Since the vote to repeal The Patient Protection and Affordable Care Act – what is derisively called “Obamacare” – was lost in a U.S. Senate vote on January 12, adversaries of the legislation are aiming their cannons at specific parts of the law.
It is important to note that Obamacare as a whole will likely face another attack in the form of a repeal bill after the 2012 elections, when Republicans have a chance to take over the Senate. Twenty-three Democratic senators are up for re-election, while only 10 Republicans face the possible loss of their incumbency. With the current Senate count at 51 Democrats and 47 Republicans, Republicans only need four seats to gain the majority; meaning, Obamacare is in political jeopardy for most of the near term.
Until a possible Senate takeover is secure, Obamacare’s opposition is attacking “The Act” in the legal system. The most disputed aspect of the law being, the individual mandate: the clause that requires most American citizens to purchase minimum-coverage health insurance. If not, they have to pay a penalty: 2.5 percent of their income or a fixed fee of $695.
Five district court decisions have been handed down in regards to the constitutionality of the disputed mandate. Three judges upheld it; two denounced it.
Recently the Brookings Institution, a Washington, DC based think tank, held a debate Wednesday that featured four lawyers – what the moderator called the “A-team” surrounding this issue – voicing their opinions on the constitutionality of the individual mandate.
“The individual mandate violates the most fundamental constitutional principles, violates sanctitudes of established case law and is fundamentally different from any law congress has ever enacted to regulate commerce,” said David Rivkin, partner at Baker Hostetler LLP, in his opening statement, opposing the individual mandate.
Walter Dellinger, chair of the Appellate Practice at O’Melveny and Myers, argued to the contrary.
“This case was decided in 1824, when Chief Justice Marshall wrote that the Commerce Clause converged upon congress the ability to regulate that commerce which concerns more states than one,” said Dellinger. “The notion that a regulation requiring the purchase of insurance that is central to a comprehensive legislative reform of 1/6 of the national economy is somehow beyond the power of the national congress is an astonishing proposition.”

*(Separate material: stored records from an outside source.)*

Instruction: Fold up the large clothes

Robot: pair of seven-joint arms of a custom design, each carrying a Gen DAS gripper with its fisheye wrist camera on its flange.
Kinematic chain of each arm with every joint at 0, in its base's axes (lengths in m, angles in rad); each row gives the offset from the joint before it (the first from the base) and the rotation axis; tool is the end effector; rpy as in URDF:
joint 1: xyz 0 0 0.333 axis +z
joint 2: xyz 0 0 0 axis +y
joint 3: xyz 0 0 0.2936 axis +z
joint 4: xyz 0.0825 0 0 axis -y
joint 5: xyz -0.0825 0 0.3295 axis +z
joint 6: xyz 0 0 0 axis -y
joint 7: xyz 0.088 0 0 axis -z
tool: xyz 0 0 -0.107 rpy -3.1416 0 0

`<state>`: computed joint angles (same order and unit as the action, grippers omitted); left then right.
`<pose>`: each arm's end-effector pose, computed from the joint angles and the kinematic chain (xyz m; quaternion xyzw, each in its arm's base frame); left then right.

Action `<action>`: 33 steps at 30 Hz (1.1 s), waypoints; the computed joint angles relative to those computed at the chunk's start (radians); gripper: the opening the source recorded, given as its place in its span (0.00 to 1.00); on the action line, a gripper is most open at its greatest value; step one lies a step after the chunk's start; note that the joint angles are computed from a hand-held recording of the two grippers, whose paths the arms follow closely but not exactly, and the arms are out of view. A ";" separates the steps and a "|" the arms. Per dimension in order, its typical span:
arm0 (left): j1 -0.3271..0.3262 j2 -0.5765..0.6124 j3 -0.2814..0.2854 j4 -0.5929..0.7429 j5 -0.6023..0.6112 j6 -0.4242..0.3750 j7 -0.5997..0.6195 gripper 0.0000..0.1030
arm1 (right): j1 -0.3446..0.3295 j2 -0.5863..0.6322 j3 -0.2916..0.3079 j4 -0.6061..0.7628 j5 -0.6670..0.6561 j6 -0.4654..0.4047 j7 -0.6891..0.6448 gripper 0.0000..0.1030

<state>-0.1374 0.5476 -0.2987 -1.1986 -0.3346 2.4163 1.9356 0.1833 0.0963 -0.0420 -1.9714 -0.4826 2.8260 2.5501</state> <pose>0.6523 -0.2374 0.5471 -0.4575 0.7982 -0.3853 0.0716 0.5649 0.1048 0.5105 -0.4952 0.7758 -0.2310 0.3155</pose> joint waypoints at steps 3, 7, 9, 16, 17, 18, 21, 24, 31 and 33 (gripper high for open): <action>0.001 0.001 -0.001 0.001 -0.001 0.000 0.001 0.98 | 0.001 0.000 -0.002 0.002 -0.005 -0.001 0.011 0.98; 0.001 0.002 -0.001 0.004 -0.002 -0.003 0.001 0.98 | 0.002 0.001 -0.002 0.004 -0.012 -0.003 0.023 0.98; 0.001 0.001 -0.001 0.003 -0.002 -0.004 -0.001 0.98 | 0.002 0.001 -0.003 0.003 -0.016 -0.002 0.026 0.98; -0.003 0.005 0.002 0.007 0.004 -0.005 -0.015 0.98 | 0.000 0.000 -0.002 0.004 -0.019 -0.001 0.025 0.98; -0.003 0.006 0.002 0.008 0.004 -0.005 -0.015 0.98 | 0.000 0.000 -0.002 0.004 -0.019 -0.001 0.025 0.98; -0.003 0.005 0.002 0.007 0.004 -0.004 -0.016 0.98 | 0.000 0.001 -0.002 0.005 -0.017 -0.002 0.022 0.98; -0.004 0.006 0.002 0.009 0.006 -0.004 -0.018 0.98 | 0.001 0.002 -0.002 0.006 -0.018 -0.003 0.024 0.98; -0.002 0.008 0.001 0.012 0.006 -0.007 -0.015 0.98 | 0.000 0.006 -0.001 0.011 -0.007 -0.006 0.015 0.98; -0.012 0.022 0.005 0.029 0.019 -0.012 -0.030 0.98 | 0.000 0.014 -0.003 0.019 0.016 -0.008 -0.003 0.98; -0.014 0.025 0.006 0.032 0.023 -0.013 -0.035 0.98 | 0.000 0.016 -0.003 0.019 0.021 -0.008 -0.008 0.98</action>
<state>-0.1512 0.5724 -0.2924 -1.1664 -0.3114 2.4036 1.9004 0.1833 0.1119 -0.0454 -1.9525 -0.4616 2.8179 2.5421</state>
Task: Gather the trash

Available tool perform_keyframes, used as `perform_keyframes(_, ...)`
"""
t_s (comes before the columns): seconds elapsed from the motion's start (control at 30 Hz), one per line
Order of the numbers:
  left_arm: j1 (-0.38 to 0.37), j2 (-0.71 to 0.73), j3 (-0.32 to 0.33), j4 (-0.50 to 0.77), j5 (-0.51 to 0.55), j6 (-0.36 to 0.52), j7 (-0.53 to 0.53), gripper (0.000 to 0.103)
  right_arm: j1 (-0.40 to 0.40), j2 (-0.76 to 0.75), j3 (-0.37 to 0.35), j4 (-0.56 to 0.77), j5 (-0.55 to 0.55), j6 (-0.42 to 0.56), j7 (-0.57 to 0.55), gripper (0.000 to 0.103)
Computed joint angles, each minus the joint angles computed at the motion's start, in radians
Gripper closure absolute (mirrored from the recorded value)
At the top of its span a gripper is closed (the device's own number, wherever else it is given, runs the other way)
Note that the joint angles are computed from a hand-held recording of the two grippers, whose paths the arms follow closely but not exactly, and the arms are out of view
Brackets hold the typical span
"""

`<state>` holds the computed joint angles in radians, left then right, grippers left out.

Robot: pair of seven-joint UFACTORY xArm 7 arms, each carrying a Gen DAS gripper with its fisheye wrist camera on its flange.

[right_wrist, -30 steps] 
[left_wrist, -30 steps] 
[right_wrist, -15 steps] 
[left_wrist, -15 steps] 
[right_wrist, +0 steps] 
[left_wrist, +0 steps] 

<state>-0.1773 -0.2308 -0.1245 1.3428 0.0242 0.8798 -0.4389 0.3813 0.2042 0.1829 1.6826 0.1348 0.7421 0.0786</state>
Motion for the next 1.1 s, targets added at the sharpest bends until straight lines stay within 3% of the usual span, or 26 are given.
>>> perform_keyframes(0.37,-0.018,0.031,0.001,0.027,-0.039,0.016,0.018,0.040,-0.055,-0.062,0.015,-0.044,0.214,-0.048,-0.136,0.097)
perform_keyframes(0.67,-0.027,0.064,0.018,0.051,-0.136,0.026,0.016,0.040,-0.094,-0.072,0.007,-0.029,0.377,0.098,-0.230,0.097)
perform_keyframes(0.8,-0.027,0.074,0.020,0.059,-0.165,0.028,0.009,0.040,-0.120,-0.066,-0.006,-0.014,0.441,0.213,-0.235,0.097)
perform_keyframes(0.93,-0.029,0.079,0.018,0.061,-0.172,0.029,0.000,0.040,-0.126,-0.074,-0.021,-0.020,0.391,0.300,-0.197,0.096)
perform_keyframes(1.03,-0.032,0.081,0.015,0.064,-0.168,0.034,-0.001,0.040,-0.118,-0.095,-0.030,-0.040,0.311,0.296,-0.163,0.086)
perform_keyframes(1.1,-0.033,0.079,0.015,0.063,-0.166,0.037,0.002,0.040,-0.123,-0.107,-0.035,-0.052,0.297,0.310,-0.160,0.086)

Americans, too, remain split on this issue. A recent survey, conducted by Harris Interactive, found that 30 percent of Americans believe the individual mandate to be unconstitutional, 20 percent of Americans believe it is constitutional and another 30 percent are not sure.
Even some moderate Democrats are hostile to the individual mandate.
Another survey, conducted to 800 voters between Feb. 17 and Feb. 21 asked if voters favored or opposed repeal of The Patient Protection and Affordable Care Act. The survey found another split: 51 percent of people surveyed said they favored repeal, while 41 said they do not.
Because of the mixed messages sent by the court decisions and the swirling of opinions of both sides of the debate, this matter will likely–and many think it will have to be–settled by a Supreme Court decision.
President Obama has even endorsed legislation that would give states the option to dismiss some of the federal requirements, including the individual mandate, by 2014. He has begun meeting with governors at the White House to ensure that they can have flexibility when it comes to health care in their own states.
This gesture by Obama shows that even he is aware of the political reality at stake and the growing debate over the constitutionality of the individual mandate is evidence that even the opposition to The Patient Protection and Affordable Care Act is continuing to evolve.